The second book under review, Signature in the Cell by Stephen C. Meyer, is a very different book than the former one. It is written in a very accessible style so that a layman and one who is not a trained scientist can understand it. This book is autobiographical in nature. It describes Meyer's journey as a young scientist. First, he was an exploration geophysicist working for large multinational oil companies, and then he moved to Cambridge to take up studies in the history and philosophy of science. Next, he spent about a decade teaching undergraduates at Whitworth College in Spokane, Washington; and finally, he became one of the leaders of the ID movement and settled in Seattle as part of an ID think tank. He has arguably become one of the most public figures in the ID movement. What became his passion throughout this journey is the intersection between science and the origin of life. Meyer uses his own pilgrimage as a philosopher of science, and his increasing convictions about design holding significance for origin-of-life theories.
Meyer's book has the strength of being clearly written. Exceptionally lucid illustrations and helpful analogies are given throughout, making difficult scientific concepts abundantly clear to the untrained scientist. It is evident that Meyer's tenure as a college professor, hammering out explanations at a simple level, has served him well in writing a very clearly argued tome. Even so, I found Meyer's book too wordy and repetitive. It reminded me of a German classmate of mine in graduate school whose first draft of her dissertation exceeded 800 pages. She was instructed by our professor to go and cut it in half and not come back until she had condensed it.

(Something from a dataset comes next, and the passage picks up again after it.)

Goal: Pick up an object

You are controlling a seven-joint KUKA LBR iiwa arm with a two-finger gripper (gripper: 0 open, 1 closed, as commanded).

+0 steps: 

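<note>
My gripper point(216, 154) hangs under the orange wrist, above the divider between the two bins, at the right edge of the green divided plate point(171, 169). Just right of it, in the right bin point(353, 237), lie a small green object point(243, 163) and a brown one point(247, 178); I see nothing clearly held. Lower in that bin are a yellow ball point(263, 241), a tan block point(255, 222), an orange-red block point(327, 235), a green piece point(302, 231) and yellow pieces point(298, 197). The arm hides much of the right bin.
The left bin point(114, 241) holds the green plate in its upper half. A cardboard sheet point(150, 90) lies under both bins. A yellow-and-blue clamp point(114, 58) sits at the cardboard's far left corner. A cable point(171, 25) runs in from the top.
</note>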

Even so, Meyer's book is clearly organized, and I think he and the editors at Harper are to be commended for their organizational structure.
Meyer's tone throughout the book is well mannered and reasonable in contrast to the vitriolic criticism that has been levied against the ID movement at times, especially from those committed to scientific materialism. The last chapter (chapter 20) in the book is one of the best. In it, Meyer states his religious sympathies forthrightly while still maintaining that the argument of his book is purely scientific: the "specified information in the cell establishes the existence and past action of intelligent activity in the origin of life" (343). Of course, he makes careful distinctions earlier in the book on the difference between the methods of historical scientists and experimental scientists.
One thing is clear from reading the ID advocates: they vary in their positions. Therefore, we should exercise caution in our estimations of their work. Just as I think we should talk about New Perspective(s) when we are referring to this influential movement in Pauline studies and not one monolithic New Perspective, so we should also be careful to distinguish among various positions notable among those committed in one degree or another to ID. Needless to say, philosophical naturalism is deeply engrained in people within our culture. The literature of the ID advocates can help officers in the church to notice some of the ways in which materialism has so thoroughly influenced people with whom we come into contact.
 Michael J. Behe, Darwin's Black Box (New York: Simon and Schuster, 1996).
Bryan Estelle is a minister in the Orthodox Presbyterian Church serving as associate professor of Old Testament at Westminster Seminary California in Escondido, California. Ordained Servant Online, November 2010.